Germany is on the frontline of Russian and Chinese hybrid actions of interference and influence in Europe. The tactics used by China and Russia vary. Russia’s activities are largely political, attempting to undermine public confidence in democratic institutions. China’s have been focused mainly on economic assets. There are a number of synergies, however. This includes their tendency to go over the head of the federal government to talk directly to the Länder

Policymakers agree that one of the most urgent tasks facing the soon-to-be-chosen chancellor candidate to replace Angela Merkel will be a reassessment of Germany’s vulnerability towards Russia and China. Merkel has taken a consistently strong position towards Russia since the annexation of Crimea and intervention in Ukraine, pushing sanctions through the EU. This is in spite of the fact that Germany has an emotional, cultural and historical proximity to Russia that other countries struggle to appreciate. 

Germany’s export-based economy has become heavily dependent on China. This is now being reappraised by many in business and politics, although some leaders of multinationals continue to be extremely wary of criticising China’s actions. 

A number of Chinese takeovers, successful or resisted, of medium-sized Mittelstand companies, the engine room of the German economy, has led to a shift in position and in perceiving China as a strategic competitor. 

The poor relations between Donald Trump and Merkel have exacerbated Germany’s sense of vulnerability to potential dangers from China and Russia. Those relations have led to an increased sense of moral equivalence among Germans towards Russia and the US, according to polls.
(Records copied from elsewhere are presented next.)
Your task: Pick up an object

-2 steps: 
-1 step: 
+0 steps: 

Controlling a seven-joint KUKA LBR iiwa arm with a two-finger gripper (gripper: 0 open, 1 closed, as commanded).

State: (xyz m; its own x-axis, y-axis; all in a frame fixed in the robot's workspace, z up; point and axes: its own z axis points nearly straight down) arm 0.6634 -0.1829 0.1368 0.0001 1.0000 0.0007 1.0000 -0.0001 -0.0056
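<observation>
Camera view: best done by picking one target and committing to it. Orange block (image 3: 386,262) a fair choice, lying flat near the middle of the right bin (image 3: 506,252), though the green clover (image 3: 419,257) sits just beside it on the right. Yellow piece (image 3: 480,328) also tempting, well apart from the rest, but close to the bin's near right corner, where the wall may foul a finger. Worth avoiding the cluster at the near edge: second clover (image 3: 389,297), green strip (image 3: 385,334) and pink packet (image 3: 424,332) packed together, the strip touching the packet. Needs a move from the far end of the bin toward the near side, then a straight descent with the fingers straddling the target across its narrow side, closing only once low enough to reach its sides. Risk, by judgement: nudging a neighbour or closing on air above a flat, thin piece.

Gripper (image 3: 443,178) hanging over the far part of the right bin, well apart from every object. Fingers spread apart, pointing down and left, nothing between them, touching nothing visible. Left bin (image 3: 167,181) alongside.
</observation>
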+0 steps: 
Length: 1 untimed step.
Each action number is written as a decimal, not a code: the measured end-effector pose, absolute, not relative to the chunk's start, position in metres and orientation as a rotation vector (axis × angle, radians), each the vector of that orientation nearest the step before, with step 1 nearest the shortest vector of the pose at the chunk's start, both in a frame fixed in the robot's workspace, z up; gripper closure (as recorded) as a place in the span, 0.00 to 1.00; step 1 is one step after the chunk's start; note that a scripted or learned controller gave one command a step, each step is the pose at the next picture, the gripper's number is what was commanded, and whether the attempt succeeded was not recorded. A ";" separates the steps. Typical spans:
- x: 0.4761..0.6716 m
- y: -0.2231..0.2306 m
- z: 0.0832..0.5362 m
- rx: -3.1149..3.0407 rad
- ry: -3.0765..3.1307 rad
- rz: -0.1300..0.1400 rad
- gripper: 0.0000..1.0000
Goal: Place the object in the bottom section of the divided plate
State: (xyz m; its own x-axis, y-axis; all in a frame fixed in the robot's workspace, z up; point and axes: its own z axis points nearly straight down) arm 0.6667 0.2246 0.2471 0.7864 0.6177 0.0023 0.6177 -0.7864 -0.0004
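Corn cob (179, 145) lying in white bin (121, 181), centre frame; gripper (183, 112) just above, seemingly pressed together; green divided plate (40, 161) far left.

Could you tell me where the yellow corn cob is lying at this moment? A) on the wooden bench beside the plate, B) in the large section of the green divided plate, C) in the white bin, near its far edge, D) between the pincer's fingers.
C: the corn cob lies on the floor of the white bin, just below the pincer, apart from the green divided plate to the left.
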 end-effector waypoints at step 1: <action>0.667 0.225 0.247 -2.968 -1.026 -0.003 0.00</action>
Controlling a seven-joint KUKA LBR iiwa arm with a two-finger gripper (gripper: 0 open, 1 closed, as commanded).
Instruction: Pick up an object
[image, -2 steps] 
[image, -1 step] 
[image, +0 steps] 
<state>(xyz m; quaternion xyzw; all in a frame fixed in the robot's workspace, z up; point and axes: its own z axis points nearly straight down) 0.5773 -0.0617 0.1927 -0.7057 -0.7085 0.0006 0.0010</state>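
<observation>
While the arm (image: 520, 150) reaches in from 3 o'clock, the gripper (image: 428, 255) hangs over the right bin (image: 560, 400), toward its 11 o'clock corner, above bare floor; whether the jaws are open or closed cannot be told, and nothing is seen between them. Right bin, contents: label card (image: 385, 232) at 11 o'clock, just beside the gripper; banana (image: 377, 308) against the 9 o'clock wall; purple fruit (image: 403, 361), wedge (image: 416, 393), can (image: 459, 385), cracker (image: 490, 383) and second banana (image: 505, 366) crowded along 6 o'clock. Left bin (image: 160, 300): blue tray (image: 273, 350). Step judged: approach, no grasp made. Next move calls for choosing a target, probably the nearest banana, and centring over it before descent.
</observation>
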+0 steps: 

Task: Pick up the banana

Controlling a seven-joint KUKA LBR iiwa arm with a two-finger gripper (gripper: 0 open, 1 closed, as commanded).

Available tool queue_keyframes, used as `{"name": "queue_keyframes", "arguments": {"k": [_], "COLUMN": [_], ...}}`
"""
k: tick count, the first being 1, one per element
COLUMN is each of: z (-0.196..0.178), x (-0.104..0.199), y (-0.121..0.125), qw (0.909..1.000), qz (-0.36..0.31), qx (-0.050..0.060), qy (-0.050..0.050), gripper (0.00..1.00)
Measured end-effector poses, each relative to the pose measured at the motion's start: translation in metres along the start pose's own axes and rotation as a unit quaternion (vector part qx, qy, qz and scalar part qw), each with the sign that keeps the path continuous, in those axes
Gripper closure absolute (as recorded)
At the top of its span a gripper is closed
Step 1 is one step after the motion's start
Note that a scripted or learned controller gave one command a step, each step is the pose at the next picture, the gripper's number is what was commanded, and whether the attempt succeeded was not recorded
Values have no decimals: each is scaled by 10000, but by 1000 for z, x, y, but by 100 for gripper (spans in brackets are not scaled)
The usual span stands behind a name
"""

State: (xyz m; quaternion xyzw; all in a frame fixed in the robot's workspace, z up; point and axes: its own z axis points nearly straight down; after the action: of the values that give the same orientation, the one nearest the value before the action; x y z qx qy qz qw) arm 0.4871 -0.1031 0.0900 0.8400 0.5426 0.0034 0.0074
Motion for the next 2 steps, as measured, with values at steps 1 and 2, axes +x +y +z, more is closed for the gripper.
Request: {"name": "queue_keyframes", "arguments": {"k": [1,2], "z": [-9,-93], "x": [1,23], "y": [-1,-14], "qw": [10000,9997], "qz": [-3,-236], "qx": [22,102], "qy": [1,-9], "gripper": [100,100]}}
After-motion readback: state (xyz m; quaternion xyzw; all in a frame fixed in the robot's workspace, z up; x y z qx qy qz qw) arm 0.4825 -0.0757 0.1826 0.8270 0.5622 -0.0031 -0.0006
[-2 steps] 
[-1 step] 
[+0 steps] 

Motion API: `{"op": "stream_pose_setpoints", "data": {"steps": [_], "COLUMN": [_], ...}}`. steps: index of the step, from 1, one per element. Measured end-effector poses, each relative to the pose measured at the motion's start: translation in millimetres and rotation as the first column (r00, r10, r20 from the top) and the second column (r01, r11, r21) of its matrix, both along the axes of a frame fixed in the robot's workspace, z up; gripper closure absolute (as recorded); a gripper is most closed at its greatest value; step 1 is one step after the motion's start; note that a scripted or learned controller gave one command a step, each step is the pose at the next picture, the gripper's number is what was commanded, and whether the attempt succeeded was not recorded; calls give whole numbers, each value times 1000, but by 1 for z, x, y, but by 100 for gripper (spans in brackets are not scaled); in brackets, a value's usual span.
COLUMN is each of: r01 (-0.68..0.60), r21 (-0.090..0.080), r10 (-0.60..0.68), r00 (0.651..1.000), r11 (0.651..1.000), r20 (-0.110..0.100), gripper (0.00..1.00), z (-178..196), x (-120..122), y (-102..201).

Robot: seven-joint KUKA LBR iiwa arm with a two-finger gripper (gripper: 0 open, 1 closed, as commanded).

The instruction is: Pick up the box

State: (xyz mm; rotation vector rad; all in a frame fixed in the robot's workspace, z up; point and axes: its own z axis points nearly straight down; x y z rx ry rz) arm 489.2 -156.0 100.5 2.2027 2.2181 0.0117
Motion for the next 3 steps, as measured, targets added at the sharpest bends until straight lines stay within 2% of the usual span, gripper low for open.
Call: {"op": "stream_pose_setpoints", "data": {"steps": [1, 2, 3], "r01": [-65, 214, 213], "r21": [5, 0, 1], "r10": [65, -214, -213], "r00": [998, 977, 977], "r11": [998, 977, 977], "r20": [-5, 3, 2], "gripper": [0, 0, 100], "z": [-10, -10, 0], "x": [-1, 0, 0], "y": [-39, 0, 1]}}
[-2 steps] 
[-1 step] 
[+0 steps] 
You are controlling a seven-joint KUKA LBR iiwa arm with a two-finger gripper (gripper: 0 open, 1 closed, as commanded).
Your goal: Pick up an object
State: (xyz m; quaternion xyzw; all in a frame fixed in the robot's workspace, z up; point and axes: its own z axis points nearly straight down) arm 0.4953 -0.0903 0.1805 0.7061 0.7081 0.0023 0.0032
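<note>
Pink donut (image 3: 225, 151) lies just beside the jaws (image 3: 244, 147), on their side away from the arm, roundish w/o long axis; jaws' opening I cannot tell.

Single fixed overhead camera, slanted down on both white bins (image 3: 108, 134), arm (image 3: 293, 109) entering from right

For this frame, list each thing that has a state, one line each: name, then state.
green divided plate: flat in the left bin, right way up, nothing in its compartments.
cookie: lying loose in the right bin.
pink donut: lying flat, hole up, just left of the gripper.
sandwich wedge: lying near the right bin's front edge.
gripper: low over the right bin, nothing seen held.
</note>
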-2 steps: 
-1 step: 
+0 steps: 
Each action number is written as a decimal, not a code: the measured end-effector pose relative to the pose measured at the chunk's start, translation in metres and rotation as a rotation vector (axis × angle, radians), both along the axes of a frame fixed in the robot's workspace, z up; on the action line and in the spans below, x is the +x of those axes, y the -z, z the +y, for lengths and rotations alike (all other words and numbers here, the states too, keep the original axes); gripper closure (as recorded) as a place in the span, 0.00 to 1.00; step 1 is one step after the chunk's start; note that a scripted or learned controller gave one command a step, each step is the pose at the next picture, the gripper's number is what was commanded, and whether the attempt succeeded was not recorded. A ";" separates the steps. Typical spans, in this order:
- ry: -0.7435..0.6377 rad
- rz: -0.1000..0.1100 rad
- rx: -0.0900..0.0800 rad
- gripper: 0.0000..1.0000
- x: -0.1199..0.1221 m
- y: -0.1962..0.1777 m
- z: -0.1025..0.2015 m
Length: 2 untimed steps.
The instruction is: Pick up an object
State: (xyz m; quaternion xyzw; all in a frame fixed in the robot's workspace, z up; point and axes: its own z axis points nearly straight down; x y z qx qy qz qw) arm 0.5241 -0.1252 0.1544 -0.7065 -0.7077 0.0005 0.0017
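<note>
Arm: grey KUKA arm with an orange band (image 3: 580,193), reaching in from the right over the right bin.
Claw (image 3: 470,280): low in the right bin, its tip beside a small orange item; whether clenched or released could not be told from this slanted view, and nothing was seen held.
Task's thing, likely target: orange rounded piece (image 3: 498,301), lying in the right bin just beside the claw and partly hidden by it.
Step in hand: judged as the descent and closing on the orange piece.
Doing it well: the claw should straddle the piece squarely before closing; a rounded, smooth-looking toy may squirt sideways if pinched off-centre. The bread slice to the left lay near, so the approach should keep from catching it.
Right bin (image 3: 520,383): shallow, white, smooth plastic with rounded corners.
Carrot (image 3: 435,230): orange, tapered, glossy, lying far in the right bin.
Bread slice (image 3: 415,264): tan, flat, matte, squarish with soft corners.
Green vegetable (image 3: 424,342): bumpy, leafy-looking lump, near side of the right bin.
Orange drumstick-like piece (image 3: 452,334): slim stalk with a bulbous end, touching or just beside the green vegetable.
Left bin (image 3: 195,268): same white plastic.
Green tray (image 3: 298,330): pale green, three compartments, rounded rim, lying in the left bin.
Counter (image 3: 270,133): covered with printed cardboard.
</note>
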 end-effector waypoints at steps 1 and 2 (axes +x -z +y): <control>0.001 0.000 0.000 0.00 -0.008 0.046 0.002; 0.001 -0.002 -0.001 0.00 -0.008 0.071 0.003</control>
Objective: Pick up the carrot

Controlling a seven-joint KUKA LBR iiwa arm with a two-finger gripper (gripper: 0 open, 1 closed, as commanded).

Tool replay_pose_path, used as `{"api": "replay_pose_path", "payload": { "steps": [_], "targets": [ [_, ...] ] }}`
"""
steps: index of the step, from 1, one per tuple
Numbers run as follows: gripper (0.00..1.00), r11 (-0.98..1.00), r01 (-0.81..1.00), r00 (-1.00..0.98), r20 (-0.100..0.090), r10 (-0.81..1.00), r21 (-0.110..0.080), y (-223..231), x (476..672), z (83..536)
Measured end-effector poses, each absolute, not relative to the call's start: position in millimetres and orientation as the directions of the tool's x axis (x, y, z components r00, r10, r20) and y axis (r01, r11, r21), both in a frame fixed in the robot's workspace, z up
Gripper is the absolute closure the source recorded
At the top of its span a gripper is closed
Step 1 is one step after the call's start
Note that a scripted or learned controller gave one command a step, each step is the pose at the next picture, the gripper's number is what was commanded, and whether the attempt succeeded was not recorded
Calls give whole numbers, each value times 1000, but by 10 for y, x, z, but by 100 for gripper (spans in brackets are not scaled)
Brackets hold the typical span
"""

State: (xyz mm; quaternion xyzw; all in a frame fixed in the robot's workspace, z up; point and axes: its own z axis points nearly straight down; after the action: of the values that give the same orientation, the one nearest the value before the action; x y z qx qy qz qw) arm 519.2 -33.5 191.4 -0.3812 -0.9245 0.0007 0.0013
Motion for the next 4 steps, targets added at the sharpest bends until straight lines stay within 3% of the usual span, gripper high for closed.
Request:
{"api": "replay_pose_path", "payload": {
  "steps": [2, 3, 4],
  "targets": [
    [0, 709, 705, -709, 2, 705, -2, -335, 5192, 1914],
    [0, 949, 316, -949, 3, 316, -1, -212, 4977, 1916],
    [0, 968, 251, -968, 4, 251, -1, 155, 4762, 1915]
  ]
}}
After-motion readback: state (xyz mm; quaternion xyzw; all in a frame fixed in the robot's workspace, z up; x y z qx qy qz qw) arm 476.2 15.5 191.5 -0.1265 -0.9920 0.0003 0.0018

This is particularly apparent in the Länder of the former GDR, where regional leaders of all parties have been pushing for a relaxation or ending of EU sanctions against Russia. 

Russia’s alleged cyber attack on the Bundestag in 2015 and subsequent attempts to infiltrate the political system, technologically and through disinformation, have led to a hardening of the German government’s position. 

Russia has given strong support to the far-right Alternative für Deutschland and left-wing Die Linke parties. The Green party is one of the strongest voices advocating a hard line against Russia. Its role will be important if it is part of the next ruling coalition.